* What you have to do
An exact reproduction of the data below is expected, free of images.

+++ Material provided +++

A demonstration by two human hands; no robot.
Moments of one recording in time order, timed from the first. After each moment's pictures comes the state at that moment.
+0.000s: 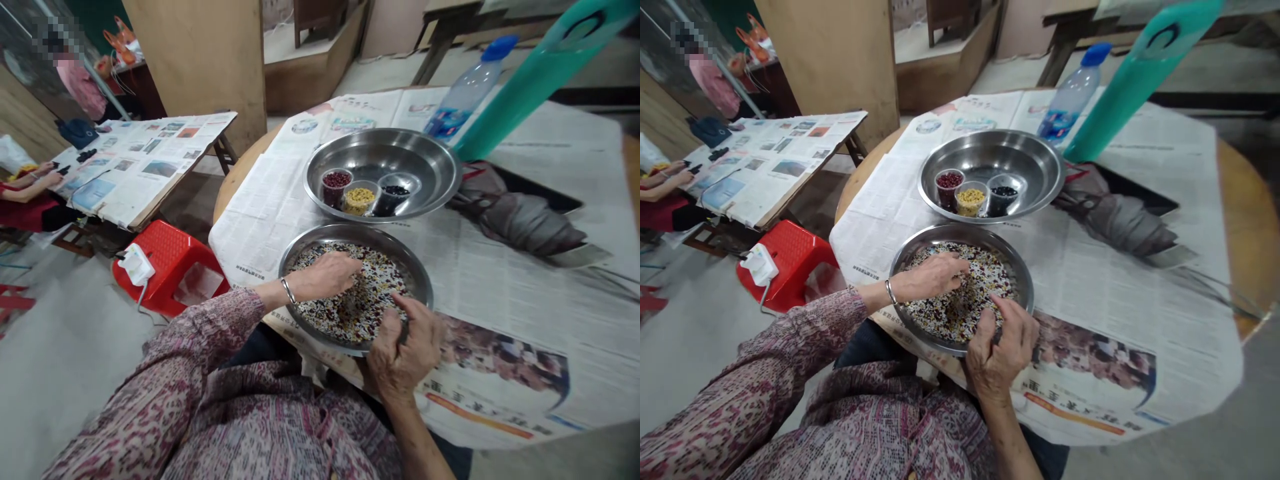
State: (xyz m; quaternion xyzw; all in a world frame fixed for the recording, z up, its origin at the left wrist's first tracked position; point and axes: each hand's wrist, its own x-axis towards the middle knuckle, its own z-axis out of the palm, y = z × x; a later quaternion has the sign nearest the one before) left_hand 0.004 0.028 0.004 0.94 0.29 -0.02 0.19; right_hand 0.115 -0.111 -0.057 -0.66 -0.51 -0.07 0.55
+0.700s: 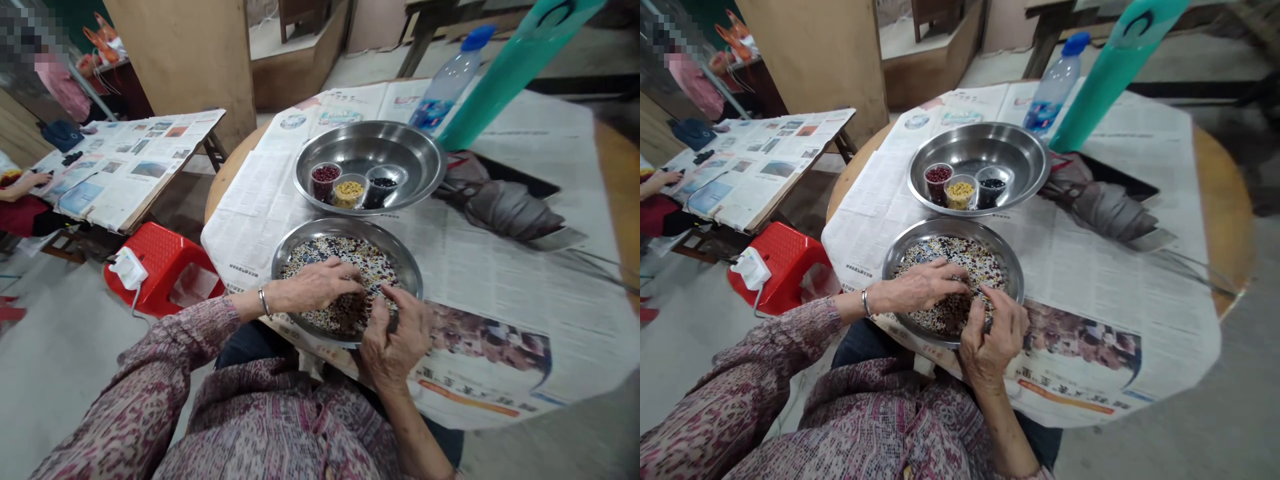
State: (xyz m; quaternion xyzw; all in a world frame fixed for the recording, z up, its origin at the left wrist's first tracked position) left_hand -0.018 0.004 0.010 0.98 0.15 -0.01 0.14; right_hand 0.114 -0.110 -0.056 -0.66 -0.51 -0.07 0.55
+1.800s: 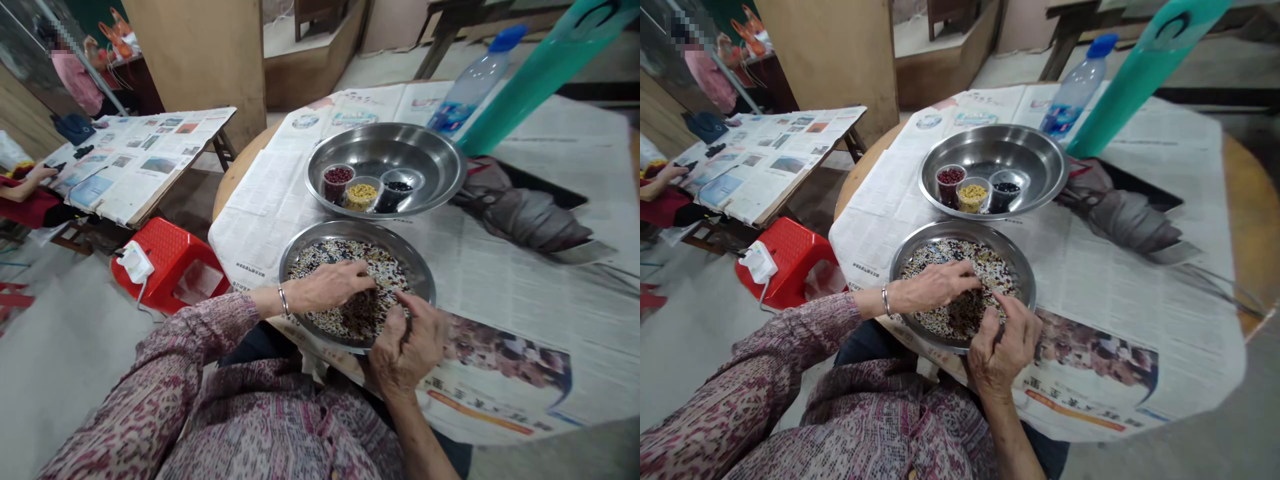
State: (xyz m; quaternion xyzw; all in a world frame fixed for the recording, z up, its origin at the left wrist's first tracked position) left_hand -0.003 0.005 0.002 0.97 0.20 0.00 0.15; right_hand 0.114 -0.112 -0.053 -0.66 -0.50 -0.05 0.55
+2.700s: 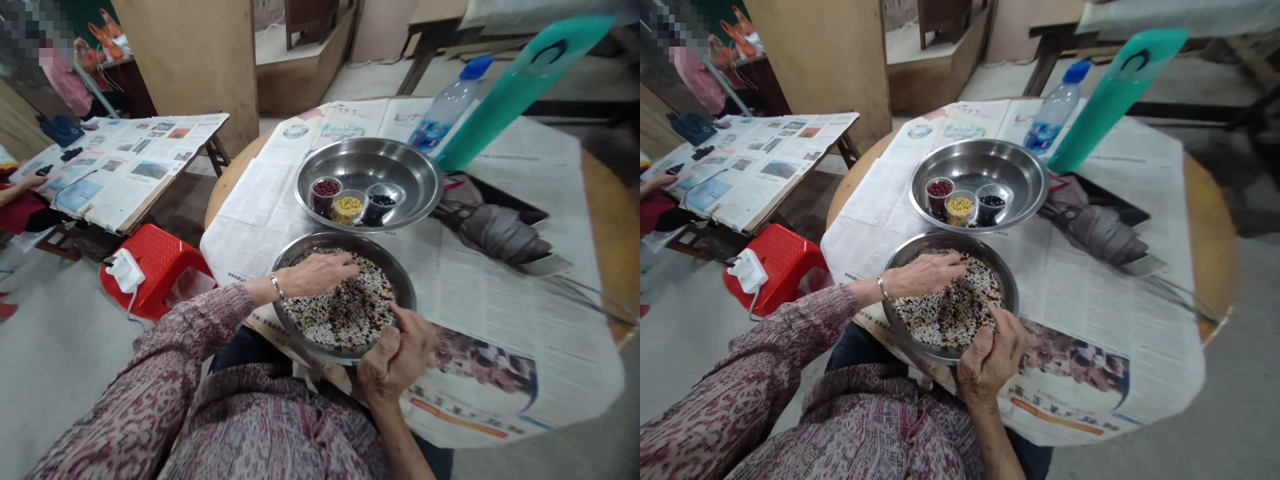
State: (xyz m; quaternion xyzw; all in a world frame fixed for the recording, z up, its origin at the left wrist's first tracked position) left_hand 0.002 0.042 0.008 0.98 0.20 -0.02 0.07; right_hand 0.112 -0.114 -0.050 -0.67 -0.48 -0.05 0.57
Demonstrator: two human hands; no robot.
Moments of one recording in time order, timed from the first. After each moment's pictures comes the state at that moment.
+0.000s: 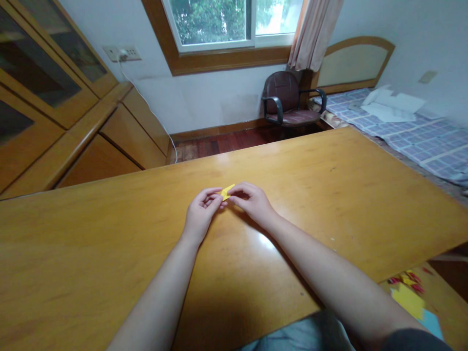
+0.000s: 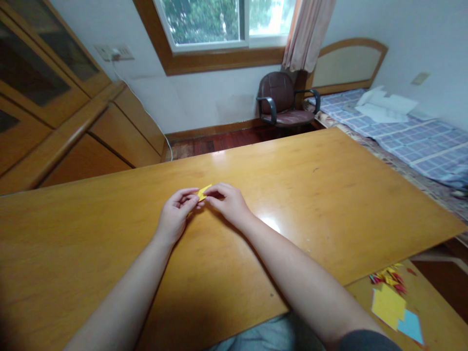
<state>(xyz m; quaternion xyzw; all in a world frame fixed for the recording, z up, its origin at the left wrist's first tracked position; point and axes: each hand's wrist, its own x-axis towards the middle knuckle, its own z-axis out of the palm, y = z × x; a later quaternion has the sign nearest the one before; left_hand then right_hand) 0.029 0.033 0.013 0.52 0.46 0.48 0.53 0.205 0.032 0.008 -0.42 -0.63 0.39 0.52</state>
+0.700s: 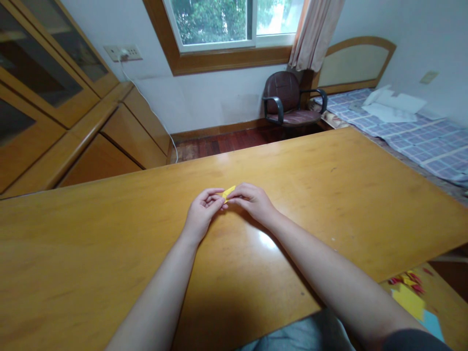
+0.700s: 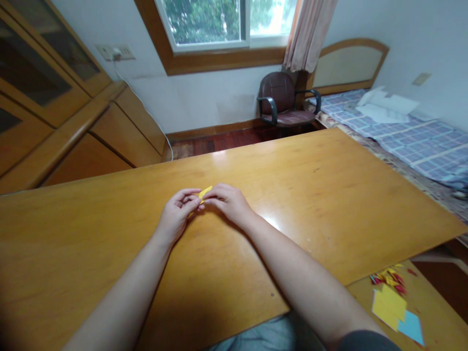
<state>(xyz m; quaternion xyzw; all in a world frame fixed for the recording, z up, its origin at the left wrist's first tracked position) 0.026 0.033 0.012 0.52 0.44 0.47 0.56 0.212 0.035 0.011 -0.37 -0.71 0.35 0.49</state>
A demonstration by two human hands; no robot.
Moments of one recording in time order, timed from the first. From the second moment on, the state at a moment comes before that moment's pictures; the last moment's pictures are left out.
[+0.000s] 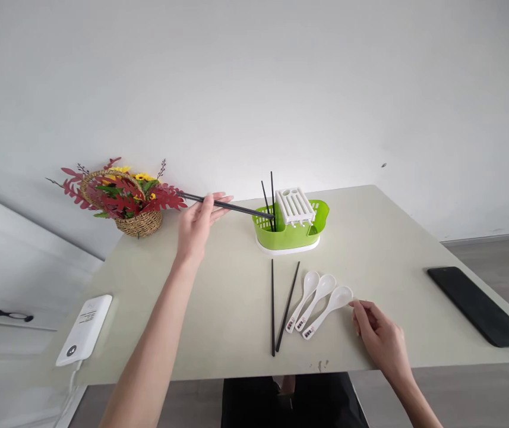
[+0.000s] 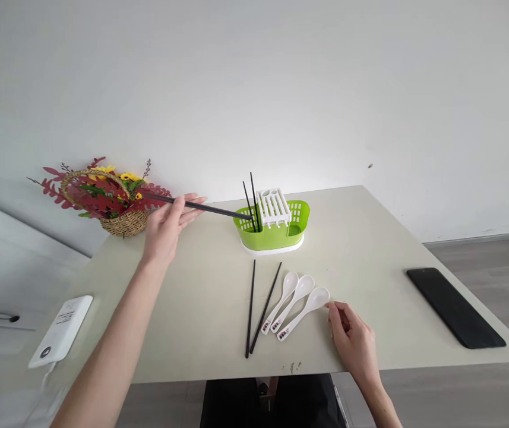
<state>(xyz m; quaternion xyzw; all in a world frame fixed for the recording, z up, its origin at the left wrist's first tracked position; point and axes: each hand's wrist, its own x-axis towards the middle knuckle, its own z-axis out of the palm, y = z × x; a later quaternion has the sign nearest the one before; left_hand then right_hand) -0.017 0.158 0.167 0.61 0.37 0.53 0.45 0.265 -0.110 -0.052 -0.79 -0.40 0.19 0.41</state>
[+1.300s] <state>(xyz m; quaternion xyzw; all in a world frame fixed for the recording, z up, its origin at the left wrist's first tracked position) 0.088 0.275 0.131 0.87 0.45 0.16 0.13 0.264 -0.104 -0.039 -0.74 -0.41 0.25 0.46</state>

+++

* Answer box
A demonstration by two human hands; no robot.
Moments of one recording in time order, timed from the first. After each moment's pictures comes the state at that moment.
+0.000s: 
State: (xyz m; quaternion xyzw; all in a world frame fixed for the recording, z up, its origin at the left wrist's first tracked position; point and axes: each hand's wrist, its own x-axis towards the middle knuckle, its own z-axis out of the palm, y = z × x; a later quaternion has the sign nearest the one before) left_hand 0.004 0.028 0.004 0.94 0.29 -0.02 0.19; right_hand 0.115 -0.111 -0.057 -0.66 -0.51 -0.07 0.55
+0.700s: 
State: (xyz m; quaternion xyzw; all in a world frame fixed for the recording, z up, its origin at the left wrist's first tracked position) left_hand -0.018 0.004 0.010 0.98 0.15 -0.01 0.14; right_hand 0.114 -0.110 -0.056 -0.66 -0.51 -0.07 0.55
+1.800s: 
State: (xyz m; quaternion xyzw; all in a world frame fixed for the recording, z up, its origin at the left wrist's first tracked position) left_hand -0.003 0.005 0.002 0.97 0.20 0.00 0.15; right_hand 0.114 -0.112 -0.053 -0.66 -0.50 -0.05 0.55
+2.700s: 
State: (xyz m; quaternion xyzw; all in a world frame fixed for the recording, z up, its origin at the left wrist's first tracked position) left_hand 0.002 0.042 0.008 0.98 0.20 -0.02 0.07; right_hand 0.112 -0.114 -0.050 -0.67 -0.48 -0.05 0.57
Demonstrator: two human hands; no robot.
Moments of one recording in time order, timed from the first. After each moment's pictures comes the state at that moment.
+0.000s: 
+0.000s: 
<state>(xyz m; quaternion xyzw; all in a world frame fixed for the recording, z up, its origin at the left wrist's first tracked position; point and axes: each hand's wrist, its own x-axis towards the middle knuckle, its own z-axis out of the palm, y = z × x; a later quaternion has the sign nearest the one before; left_hand then right_hand) 0.029 0.033 0.013 0.52 0.46 0.48 0.53 0.205 0.032 0.008 -0.42 -0.63 0.39 0.52</state>
+0.700s: 
+0.700s: 
<state>(xyz m; quaternion xyzw; all in a world frame fixed for the recording, z up, its origin at the left wrist's first tracked position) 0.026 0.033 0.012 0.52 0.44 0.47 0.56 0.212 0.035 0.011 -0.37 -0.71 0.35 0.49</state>
A demonstration by two human hands; no robot.
Moments of one recording in time order, timed from the first. From the second moment on, the state at a moment comes before that moment's pictures; the last moment's pictures are left out.
[+0.000s] 
[+0.000s] 
<state>(xyz m; quaternion xyzw; all in a world frame fixed for the recording, z up, its origin at the left wrist's first tracked position; point and axes: each hand's wrist, its own x-axis towards the middle knuckle, its own z-axis out of the palm, y = z × x; a later quaternion has the sign nearest the one before; left_hand then right_hand) -0.017 0.158 0.167 0.61 0.37 0.53 0.45 0.265 -0.110 -0.052 -0.79 -0.40 0.19 0.41</state>
[+1.300s] <state>(xyz m; quaternion xyzw; all in a world frame fixed for the recording, z up, its origin at the left wrist's first tracked position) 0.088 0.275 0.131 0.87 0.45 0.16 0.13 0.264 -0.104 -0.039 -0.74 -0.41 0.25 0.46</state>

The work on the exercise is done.